Exercise prompt
Given the listing below, reproduce all of it exactly.

○ ○ ○ ○ ○ ○ ○

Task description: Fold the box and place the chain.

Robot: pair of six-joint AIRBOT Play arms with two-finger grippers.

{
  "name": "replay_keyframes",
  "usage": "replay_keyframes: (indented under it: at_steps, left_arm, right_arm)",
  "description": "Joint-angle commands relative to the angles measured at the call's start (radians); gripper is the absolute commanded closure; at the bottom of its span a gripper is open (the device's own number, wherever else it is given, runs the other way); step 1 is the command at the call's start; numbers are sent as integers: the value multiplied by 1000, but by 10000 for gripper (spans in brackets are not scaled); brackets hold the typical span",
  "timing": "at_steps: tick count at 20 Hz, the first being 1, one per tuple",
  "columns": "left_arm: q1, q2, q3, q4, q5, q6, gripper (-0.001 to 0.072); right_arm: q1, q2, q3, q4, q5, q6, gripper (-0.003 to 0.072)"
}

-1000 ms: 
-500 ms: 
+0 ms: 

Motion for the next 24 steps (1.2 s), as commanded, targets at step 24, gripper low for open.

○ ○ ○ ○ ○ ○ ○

Response to the exercise
Task description: Fold the box and place the chain.

Robot: pair of six-joint AIRBOT Play arms with two-finger grippers.

{
  "name": "replay_keyframes",
  "usage": "replay_keyframes: (indented under it: at_steps, left_arm, right_arm)",
  "description": "Joint-angle commands relative to the angles measured at the call's start (radians); gripper is the absolute commanded closure; at the bottom of its span a gripper is open (the device's own number, wherever else it is given, runs the other way); step 1 is the command at the call's start; numbers are sent as integers: the value multiplied by 1000, but by 10000 for gripper (spans in brackets are not scaled); brackets hold the typical span",
  "timing": "at_steps: tick count at 20 Hz, the first being 1, one per tuple",
  "columns": "left_arm: q1, q2, q3, q4, q5, q6, gripper (-0.001 to 0.072); right_arm: q1, q2, q3, q4, q5, q6, gripper (-0.003 to 0.072)"
}

-1000 ms: 
-500 ms: 
+0 ms: 

Motion for the next 24 steps (1.2 s), as commanded, targets at step 24, gripper low for open.

The full output has been given.